Disturbances to the gut microbiome contribute to health conditions like inflammatory bowel disease (IBD). To better understand how those microbes interact with each other and their environment, scientists from the University of California, San Diego have developed a new tool called coralME that creates detailed genome-scale computational models of metabolism and gene and protein expression. Full details are provided in a new Cell Systems paper titled “Metabolism and gene expression models for the microbiome reveal how diet and metabolic dysbiosis impact disease.”
According to the developers, the so-called ME-models link a microbe’s genome to its phenotype and attributes. They highlight how microbes respond to certain nutrients such as which will increase the prevalence of a particular population and contribute to an imbalance in the microbiome. The models could also predict which nutrients are most favorable to microbe populations that are beneficial to the gut as well as which lead to the formation of undesired products such as allergens or toxins.
These genome-scale models “provide the mechanistic basis for understanding microbial behavior in complex environments,” said Karsten Zengler, PhD, professor of pediatrics at UC San Diego School of Medicine, and senior author on the paper. “For example, we see from the models that a microbe needs a certain amino acid, but it cannot make this amino acid itself, so it either gets it from another microbe, from the human host, or from the diet the human is eating.”

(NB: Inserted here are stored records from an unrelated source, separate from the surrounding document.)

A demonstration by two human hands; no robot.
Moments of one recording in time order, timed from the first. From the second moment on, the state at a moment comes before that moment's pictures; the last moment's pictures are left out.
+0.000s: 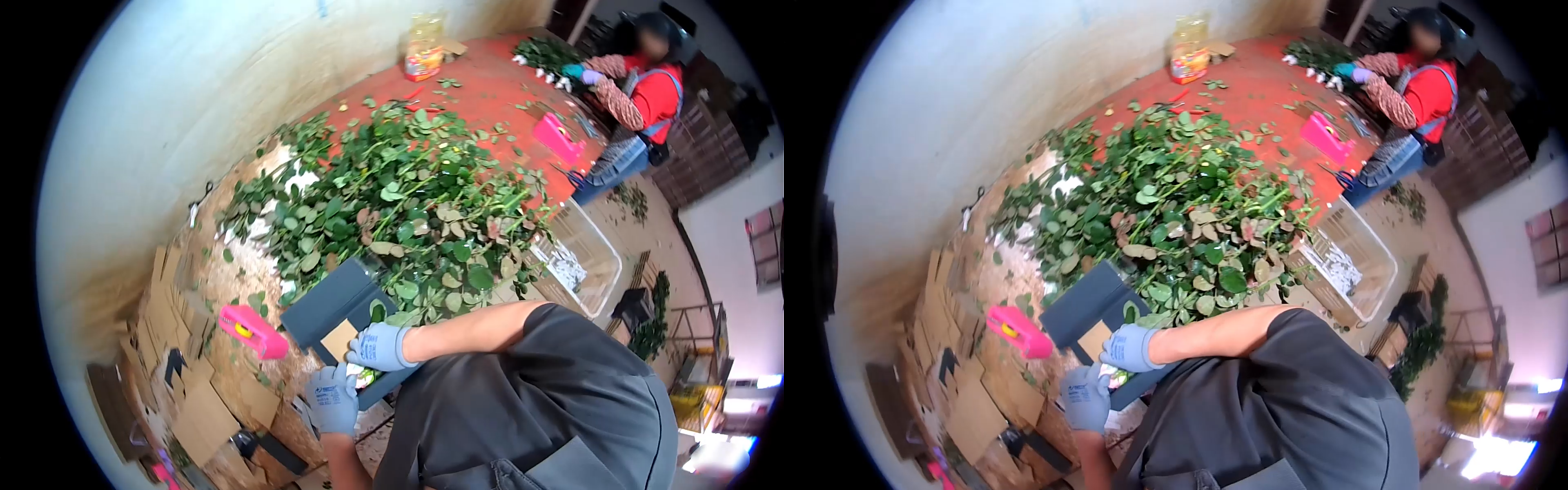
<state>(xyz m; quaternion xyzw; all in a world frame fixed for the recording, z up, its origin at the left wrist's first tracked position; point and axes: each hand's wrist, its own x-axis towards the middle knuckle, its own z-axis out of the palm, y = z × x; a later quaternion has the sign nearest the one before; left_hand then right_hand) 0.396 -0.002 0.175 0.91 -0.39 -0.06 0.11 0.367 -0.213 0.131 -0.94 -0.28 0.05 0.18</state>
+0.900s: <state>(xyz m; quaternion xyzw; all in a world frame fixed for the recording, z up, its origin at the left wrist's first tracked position) 0.429 0.102 0.191 0.92 -0.33 -0.13 -0.14 0.375 -0.207 0.133 -0.94 -0.26 0.10 0.17</state>
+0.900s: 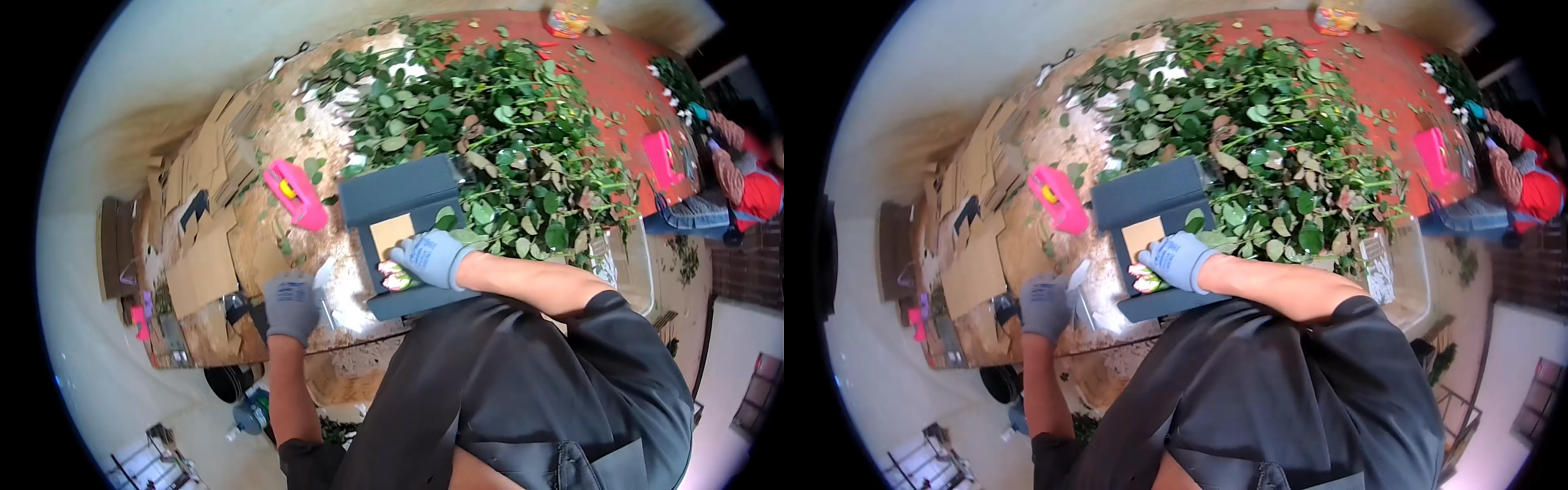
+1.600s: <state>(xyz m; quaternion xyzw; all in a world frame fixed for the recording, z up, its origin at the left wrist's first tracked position) 0.347 -0.010 0.157 0.90 -0.41 0.00 0.13 0.385 -0.212 0.151 -0.92 -0.30 0.16 0.18</state>
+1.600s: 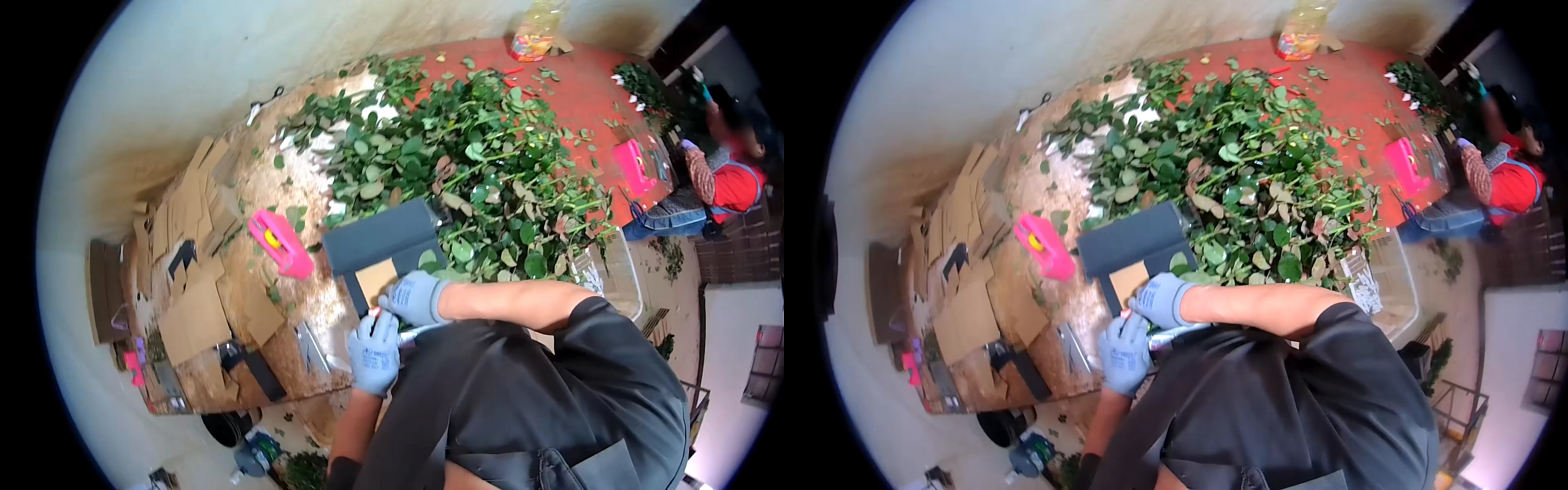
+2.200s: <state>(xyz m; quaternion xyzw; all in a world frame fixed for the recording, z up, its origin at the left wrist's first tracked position) 0.344 0.003 0.124 0.91 -0.41 0.01 0.10 0.629 -0.339 0.107 -0.97 -0.03 0.22 0.09</state>
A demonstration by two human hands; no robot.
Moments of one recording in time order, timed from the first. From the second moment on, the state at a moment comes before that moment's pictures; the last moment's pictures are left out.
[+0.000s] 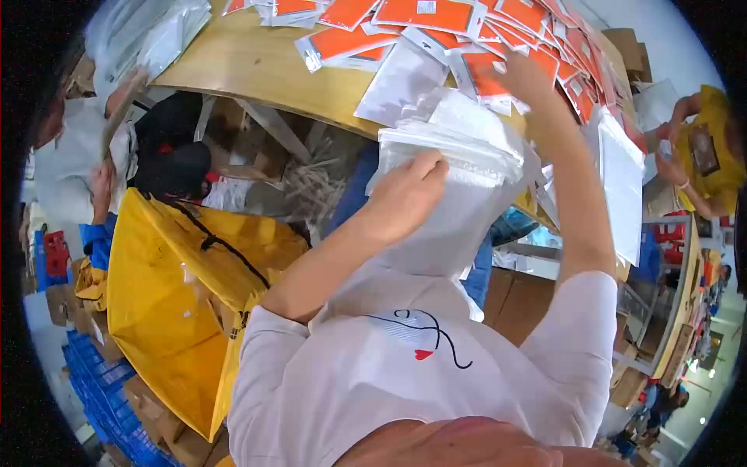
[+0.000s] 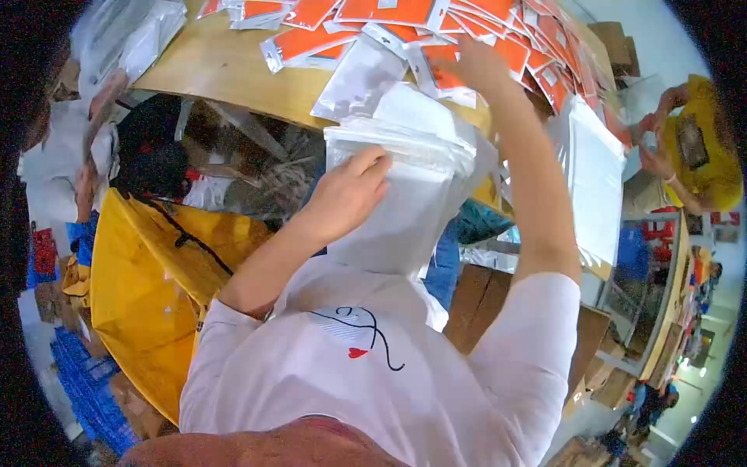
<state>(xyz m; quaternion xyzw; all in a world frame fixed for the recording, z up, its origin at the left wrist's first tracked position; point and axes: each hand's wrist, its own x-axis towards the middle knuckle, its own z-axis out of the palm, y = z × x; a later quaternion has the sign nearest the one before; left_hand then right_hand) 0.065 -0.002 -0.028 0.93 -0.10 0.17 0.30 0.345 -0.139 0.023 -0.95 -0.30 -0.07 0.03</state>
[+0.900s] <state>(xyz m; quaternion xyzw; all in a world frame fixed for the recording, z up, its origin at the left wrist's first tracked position) 0.062 0.011 -0.006 0.93 -0.15 0.15 0.30 0.173 -0.222 0.116 -0.72 -0.29 -0.18 0.60</state>
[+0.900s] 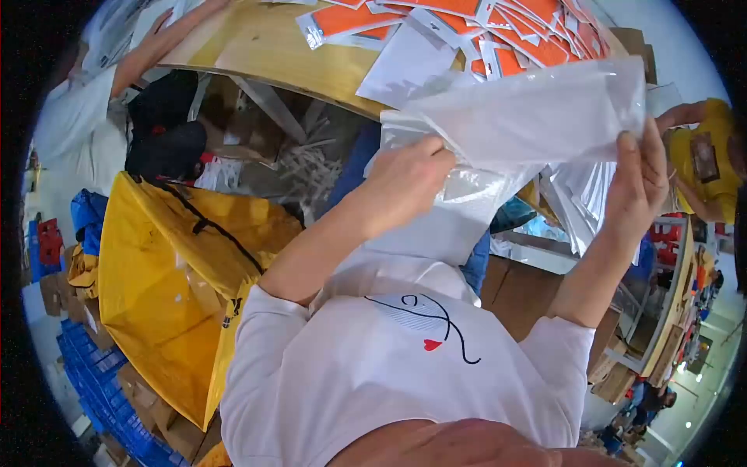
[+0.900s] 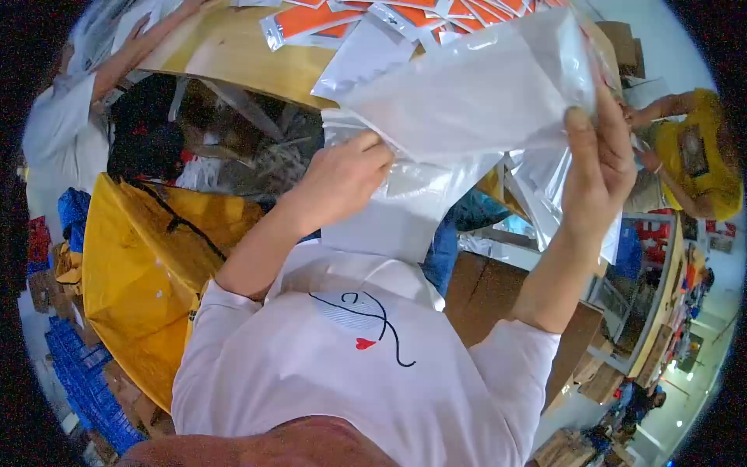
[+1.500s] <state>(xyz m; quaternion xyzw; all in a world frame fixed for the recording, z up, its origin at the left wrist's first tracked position) 0.006 0.022 0.002 0.75 -0.01 0.22 0.63 0.138 -0.242 0.117 -0.71 -0.30 -0.08 0.63</state>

To demonstrate the value of coralME, the scientists generated 495 ME‑models that characterized some of the most common gut species. They then used the models to simulate how different diets affect gut bacteria. Among other findings, low-iron or low-zinc diets allow certain harmful bacteria to survive, while diets high in certain macronutrients seem to promote beneficial ones. Importantly, these are effects that traditional computational models miss or would take years to model if done manually.
When the models were fed microbial expression data from IBD patients, the scientists were able to observe what the microbes were doing in real time, noted Zengler, who is also affiliated with the Center for Microbiome Innovation at UC San Diego and an adjunct professor of bioengineering at the School of Engineering.
Specifically, the team found that IBD patients experience shifts in gut chemistry, including more alkaline pH levels, but decreased production of short-chain fatty acids that normally protect the gut. They also identified specific bacteria and interactions between groups of bacteria linked to these changes. These results “show what the microbes are eating, what products they are making, and how they interact with other microbes and the host,” he said.
The scientists believe that insights gained from the models could lead to new ways to diagnose and treat conditions like IBD and others that affect the microbiome. Furthermore, there may be opportunities to develop personalized therapies that target specific microbial activities. “If we can accurately predict the response of the microbiome to any disease, we can understand the link between the disease and the microbiome and find a cure for the disease,” Zengler said.
Beyond human disease, coralME could also be used to generate models of microbial communities found in soil, water, and other animals, the developers noted.